NEW DELHI - India's currency has plunged to an all-time low versus the dollar, due to the Eurozone debt crisis and a slowdown in the Indian economy. The Indian government is scrambling to shore up its finances.
Signaling that India's economy faces tough days, Finance Minister Pranab Mukherjee says the government will have to impose unpopular austerity measures. These could include restrictions on buying new cars and overseas travel for officials.
The government is also mulling a hike in gas prices to reduce its subsidy bill.
The government's concerns stem from a steep fall in the value of the rupee versus the dollar, which has strained its finances. The rupee hit a new low on Friday after losing eight percent of its value in just six weeks.
Most Asian currencies have weakened in the past year, but the rupee has been impacted the worst, losing more than 20 percent of its value over the past year.
Finance Minister Mukherjee blames "the deteriorating international climate" for the fall of the local currency.
But he is allaying concerns about the health of India's economy. Mukherjee told parliament this week that a plunging rupee and a dip in economic growth is no need to push the panic button.
"Indian growth story is intact," said Mukherjee. "Yes, today we are disappointed because we have seen the success of growth story for quite some time… Yes, we are concerned that our GDP growth has come down, but I shall have to keep in mind that this is a difficult world, international situation is difficult."
Economists however say that it is not just the European crisis that has impacted India's currency and its growth. They cite growing worries over India's large fiscal deficit which is running at over five percent.

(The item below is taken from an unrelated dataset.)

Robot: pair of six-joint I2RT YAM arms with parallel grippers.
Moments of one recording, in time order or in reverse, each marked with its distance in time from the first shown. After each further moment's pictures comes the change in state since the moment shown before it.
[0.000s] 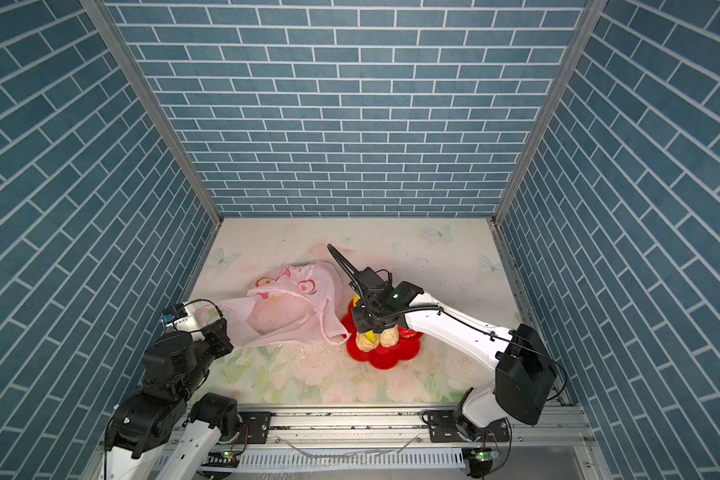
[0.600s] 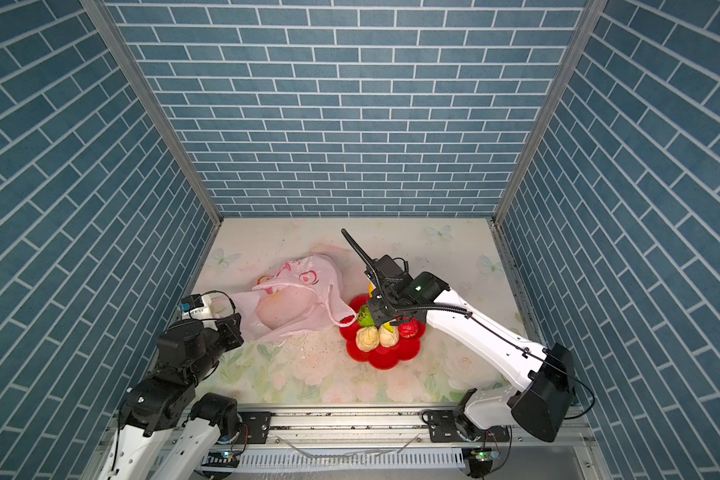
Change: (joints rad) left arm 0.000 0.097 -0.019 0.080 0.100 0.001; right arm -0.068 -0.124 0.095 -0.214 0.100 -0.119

The slump in the rupee will worsen the situation by pushing up the country's import bill for its huge oil imports and will make it harder to fight inflation.

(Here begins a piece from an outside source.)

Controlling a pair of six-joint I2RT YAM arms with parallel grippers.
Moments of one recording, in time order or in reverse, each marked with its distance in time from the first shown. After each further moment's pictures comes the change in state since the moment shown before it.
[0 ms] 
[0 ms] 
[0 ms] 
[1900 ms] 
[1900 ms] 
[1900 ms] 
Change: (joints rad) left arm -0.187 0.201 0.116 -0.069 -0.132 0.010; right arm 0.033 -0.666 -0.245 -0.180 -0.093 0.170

But India is trying to retain its attractiveness for investors. Indian officials are pushing for a ratings upgrade with officials at Fitch Ratings agency, who are in New Delhi to take stock of the economy. Indian officials have promised to control the fiscal deficit and say that India received foreign direct investment of $ 50 billion last year, the highest so far.
Last month, Standard & Poor's rating agency downgraded the outlook for India from stable to negative, citing the country's poor fiscal health and deteriorating economic indicators.
That was a setback for a country which is seen as one of the engines of global growth in the coming decades.